--- Provided records Enclosed Below ---

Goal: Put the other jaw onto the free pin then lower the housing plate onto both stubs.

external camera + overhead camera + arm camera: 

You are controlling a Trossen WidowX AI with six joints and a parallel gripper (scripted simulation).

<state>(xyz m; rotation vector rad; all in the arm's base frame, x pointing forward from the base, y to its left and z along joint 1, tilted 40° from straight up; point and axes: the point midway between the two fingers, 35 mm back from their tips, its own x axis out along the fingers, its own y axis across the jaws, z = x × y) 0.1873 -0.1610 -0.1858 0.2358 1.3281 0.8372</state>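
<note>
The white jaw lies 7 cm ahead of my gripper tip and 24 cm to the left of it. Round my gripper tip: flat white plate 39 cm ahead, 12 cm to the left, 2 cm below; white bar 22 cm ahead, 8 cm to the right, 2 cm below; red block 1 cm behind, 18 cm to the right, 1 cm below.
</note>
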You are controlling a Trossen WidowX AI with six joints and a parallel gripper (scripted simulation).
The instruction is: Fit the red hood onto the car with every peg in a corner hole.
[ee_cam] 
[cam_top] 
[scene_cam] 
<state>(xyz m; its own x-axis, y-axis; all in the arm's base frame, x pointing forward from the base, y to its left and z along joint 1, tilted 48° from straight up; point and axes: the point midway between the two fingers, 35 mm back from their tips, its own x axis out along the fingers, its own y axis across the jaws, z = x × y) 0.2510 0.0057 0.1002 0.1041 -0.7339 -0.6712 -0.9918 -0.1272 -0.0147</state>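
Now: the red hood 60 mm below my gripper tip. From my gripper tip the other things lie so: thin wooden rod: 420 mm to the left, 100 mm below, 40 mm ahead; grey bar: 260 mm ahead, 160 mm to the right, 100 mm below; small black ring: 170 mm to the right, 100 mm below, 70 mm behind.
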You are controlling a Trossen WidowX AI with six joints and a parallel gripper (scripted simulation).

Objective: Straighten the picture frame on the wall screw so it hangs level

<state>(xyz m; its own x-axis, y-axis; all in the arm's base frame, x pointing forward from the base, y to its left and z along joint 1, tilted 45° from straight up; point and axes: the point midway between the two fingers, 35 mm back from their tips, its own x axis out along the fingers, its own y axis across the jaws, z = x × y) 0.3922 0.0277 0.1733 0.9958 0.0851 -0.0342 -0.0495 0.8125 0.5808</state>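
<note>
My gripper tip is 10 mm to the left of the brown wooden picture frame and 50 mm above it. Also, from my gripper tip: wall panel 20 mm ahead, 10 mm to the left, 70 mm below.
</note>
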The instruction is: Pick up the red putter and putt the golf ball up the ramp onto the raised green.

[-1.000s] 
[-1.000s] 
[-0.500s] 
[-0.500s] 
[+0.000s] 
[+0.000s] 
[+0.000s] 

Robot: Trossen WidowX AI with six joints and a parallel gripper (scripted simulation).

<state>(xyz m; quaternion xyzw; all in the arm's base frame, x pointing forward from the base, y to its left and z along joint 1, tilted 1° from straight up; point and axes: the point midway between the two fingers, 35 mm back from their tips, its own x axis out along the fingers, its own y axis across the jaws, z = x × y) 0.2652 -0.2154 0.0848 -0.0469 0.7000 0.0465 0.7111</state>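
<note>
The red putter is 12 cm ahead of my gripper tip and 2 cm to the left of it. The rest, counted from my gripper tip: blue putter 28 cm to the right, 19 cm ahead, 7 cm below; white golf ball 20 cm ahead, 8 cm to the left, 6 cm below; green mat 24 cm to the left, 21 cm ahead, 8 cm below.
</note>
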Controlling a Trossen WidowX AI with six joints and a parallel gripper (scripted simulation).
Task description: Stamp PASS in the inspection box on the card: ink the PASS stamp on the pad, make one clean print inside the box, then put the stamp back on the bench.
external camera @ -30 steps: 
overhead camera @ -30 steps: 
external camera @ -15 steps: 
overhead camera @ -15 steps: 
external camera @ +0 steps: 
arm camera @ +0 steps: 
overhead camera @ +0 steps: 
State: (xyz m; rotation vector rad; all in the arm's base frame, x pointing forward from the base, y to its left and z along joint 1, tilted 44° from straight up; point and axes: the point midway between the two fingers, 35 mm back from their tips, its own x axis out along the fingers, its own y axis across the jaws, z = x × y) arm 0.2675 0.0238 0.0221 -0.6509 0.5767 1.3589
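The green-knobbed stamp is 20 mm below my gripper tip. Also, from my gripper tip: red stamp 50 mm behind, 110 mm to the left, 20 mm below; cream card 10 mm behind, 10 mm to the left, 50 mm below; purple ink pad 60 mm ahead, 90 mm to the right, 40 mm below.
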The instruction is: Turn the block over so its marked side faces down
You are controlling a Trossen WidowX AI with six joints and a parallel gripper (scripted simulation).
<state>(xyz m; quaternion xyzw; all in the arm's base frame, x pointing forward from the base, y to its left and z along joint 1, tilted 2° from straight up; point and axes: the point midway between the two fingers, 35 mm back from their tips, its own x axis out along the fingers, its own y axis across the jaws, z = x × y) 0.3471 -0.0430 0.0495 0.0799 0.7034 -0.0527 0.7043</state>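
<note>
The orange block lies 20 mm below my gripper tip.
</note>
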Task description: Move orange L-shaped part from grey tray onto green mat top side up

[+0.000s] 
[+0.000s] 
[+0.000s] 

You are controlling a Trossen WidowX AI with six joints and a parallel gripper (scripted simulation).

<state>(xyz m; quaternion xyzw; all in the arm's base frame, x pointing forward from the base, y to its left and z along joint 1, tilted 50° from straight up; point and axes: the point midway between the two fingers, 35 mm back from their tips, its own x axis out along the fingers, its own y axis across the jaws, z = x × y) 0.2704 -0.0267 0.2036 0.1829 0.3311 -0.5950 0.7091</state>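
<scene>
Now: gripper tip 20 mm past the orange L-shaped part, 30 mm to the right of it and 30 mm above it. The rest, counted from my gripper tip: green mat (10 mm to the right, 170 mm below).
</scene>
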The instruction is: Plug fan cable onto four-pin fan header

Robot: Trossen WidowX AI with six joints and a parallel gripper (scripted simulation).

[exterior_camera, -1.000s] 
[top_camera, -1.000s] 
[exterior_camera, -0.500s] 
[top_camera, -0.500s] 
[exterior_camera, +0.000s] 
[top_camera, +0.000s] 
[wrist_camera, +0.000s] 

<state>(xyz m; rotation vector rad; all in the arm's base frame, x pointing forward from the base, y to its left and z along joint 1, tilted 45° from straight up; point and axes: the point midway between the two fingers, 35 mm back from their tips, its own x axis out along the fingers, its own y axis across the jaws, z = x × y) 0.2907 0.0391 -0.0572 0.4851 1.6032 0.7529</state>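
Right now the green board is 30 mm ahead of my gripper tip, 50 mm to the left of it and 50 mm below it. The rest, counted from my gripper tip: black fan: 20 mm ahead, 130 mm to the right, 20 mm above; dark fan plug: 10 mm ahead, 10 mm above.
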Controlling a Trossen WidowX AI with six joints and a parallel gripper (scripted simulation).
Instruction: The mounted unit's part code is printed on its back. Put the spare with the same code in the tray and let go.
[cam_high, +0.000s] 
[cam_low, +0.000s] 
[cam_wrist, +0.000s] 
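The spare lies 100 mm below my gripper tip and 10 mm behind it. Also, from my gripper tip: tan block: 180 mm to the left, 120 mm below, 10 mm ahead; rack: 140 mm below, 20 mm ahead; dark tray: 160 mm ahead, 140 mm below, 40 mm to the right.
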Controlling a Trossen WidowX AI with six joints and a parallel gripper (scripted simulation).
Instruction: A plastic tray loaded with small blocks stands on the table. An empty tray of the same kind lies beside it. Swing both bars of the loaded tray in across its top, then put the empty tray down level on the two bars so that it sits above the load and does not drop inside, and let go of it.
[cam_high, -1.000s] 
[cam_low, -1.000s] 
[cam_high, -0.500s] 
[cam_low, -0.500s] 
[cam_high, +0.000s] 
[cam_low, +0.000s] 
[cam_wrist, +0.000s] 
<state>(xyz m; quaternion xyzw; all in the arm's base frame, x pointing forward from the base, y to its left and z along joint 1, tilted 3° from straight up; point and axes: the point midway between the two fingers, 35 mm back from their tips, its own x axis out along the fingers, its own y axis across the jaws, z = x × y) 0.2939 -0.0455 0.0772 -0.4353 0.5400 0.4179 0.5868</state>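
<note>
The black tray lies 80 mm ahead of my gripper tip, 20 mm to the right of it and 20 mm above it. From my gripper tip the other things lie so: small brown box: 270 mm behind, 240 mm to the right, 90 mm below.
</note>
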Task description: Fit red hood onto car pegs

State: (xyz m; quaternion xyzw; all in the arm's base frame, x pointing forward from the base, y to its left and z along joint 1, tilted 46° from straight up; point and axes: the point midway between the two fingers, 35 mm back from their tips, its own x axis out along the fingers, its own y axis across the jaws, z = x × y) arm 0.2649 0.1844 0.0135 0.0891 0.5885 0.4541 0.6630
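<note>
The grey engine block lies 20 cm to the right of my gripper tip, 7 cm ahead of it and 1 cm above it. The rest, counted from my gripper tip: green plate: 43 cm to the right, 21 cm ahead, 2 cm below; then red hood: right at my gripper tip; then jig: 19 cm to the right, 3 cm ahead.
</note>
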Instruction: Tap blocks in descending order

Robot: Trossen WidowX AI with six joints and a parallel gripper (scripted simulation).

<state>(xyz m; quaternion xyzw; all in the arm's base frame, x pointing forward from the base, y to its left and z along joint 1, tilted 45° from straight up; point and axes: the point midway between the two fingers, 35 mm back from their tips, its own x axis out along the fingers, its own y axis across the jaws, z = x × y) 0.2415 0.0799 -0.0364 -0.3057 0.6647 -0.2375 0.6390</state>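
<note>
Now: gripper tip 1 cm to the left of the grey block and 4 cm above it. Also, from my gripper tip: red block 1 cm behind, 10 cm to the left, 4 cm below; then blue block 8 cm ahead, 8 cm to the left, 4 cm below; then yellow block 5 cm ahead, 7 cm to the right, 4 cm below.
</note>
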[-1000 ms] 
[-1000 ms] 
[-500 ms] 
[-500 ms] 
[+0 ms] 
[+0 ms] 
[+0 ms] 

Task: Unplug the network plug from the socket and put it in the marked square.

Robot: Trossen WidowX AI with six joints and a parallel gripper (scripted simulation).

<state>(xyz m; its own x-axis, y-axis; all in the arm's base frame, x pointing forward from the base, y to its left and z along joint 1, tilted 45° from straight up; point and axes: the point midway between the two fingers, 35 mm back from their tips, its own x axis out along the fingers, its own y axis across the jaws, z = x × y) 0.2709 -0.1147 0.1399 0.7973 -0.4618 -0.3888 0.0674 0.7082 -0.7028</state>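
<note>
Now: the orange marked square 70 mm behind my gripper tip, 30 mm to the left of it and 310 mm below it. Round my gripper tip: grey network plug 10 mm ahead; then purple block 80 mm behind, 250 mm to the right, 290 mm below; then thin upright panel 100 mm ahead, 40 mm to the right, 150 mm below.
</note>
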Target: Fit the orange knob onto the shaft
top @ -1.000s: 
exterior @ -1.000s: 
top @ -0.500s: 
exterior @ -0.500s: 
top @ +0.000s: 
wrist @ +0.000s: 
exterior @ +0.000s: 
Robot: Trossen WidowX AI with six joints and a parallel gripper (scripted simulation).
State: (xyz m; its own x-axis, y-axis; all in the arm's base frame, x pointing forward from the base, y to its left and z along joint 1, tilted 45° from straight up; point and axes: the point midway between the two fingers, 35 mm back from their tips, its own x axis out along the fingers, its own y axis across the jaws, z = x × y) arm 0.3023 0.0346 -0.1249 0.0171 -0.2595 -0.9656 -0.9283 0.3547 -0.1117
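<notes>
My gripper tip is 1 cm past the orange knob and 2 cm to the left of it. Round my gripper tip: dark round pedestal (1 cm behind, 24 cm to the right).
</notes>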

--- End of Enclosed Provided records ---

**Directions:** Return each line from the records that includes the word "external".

**Answer area:**
external camera + overhead camera + arm camera: 
external camera @ -30 steps: 
external camera @ -15 steps: 
external camera @ +0 steps: 

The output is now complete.